**DIRECTIONS FOR THIS TASK**
The answer must consist of every line below that holds the word "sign".

___ DATA RECORDS

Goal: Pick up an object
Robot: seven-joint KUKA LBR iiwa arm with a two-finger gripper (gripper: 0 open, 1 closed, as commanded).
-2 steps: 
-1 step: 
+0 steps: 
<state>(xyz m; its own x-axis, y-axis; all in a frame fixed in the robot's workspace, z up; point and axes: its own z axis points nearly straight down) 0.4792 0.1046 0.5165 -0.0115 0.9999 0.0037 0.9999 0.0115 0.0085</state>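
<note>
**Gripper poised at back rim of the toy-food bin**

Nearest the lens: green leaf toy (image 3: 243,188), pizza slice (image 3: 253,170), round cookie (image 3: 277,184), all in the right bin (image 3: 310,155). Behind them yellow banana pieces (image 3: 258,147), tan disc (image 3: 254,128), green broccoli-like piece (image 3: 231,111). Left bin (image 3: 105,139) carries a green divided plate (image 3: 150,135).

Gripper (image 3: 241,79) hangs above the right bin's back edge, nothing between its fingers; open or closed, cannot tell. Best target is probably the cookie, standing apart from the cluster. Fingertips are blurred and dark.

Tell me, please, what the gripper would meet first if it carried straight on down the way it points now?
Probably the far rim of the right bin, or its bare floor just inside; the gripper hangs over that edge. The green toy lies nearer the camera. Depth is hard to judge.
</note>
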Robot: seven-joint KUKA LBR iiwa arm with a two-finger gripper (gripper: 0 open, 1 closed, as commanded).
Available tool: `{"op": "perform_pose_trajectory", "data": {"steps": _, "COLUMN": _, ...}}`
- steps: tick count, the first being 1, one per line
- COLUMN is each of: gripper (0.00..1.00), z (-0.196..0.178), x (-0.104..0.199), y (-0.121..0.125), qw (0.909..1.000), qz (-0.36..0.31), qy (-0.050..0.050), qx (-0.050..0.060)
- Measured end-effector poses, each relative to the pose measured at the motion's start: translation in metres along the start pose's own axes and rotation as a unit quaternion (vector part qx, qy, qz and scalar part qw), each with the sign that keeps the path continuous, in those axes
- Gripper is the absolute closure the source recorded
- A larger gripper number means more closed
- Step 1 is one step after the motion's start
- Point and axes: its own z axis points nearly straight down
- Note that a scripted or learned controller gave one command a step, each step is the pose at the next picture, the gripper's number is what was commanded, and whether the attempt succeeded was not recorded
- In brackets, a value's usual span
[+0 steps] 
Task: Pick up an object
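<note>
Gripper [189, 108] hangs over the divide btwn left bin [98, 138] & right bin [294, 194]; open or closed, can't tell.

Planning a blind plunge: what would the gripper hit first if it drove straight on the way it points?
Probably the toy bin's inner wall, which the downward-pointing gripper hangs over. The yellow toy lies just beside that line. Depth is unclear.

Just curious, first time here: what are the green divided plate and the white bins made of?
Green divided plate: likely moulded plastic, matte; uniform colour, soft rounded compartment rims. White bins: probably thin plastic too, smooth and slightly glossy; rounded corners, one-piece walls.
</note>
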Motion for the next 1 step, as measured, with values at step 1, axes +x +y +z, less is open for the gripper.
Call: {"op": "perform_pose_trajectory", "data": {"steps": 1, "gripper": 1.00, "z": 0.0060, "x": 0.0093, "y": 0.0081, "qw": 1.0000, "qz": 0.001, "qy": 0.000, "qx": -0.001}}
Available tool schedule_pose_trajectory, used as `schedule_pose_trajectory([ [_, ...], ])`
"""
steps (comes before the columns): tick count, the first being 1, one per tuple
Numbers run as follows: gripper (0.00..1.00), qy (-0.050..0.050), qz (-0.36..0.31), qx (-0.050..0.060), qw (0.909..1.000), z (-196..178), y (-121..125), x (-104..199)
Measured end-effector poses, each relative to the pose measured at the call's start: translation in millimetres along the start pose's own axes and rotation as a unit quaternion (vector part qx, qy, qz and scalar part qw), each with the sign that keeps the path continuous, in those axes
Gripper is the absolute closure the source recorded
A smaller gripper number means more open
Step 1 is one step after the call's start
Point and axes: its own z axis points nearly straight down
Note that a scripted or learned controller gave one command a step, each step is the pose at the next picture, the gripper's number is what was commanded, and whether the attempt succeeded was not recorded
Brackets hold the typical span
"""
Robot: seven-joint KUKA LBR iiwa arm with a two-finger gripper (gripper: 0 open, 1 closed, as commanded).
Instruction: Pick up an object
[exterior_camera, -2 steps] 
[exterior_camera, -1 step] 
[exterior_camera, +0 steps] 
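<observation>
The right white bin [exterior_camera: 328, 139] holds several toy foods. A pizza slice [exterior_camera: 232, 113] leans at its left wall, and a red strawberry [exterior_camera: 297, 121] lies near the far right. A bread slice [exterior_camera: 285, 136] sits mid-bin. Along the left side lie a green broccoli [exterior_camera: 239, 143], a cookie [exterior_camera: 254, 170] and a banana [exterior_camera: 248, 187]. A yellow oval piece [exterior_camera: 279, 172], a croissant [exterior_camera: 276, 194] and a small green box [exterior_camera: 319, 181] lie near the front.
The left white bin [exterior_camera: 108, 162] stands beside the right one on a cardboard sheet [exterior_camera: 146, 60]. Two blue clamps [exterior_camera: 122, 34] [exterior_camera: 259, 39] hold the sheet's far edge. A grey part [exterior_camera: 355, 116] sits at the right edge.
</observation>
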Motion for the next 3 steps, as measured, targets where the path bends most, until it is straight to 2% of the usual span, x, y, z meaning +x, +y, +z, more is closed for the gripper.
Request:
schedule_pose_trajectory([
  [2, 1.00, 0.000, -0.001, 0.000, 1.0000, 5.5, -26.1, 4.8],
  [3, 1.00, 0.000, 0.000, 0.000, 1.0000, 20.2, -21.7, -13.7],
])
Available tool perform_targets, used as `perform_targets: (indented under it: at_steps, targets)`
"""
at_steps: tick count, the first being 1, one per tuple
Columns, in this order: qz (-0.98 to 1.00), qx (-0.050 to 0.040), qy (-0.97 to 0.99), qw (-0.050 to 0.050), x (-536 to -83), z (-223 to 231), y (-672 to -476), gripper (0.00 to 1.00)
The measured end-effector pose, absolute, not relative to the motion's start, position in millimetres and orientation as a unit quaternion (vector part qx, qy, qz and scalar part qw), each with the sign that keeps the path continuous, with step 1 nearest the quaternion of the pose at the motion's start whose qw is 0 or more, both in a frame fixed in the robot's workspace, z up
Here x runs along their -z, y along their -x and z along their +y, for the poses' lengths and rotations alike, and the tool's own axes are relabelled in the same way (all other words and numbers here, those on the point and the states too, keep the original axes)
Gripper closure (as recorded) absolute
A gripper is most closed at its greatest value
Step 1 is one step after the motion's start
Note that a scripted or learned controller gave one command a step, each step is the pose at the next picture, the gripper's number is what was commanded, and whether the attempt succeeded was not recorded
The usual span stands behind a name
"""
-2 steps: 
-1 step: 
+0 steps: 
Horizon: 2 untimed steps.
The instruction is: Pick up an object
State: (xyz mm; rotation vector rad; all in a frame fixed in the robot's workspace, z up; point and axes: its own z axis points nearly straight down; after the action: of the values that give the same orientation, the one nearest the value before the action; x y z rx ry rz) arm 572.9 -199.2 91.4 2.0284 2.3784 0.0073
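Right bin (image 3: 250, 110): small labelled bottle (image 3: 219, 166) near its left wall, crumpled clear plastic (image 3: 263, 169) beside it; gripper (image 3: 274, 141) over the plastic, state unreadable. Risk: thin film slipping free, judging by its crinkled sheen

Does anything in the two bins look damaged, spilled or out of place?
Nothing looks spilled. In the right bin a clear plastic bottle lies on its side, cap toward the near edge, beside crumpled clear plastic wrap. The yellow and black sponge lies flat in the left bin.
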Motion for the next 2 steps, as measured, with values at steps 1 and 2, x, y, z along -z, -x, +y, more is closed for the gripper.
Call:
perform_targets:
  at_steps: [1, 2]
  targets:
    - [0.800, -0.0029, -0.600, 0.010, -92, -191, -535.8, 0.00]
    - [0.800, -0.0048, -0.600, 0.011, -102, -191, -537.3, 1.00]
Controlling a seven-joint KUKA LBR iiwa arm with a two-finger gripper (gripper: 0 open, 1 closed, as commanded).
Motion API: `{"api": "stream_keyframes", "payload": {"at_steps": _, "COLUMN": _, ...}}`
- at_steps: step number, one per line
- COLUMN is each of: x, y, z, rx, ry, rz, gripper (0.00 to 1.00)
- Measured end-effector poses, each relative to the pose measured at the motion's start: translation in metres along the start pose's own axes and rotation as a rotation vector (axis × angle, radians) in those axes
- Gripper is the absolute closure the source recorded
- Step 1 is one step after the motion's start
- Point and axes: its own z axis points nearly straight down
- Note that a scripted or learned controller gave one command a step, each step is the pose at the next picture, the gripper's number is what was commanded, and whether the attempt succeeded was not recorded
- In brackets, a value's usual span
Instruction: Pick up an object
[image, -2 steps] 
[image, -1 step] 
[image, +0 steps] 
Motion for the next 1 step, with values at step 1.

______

**PROBLEM SOLUTION**
- Measured end-effector poses, each relative to the pose measured at the motion's start: translation in metres along the start pose's own axes and rotation as a unit quaternion (vector part qx, qy, qz and scalar part qw), each with the sign that keeps the path continuous, in those axes
Measured end-effector poses, each relative to the pose measured at the call's start: translation in millimetres along the start pose's own axes and rotation as a unit quaternion (vector part qx, qy, qz and scalar part qw), each with the sign that keeps the path continuous, in those axes
The measured end-effector pose, absolute, not relative to the motion's start, position in millimetres and orientation as a unit quaternion (vector part qx, qy, qz and scalar part qw), each with the sign that keeps the path continuous, with step 1 nearest the quaternion of the pose at the motion's start whose qw is 0 or more, both in a frame fixed in the robot's workspace, z up

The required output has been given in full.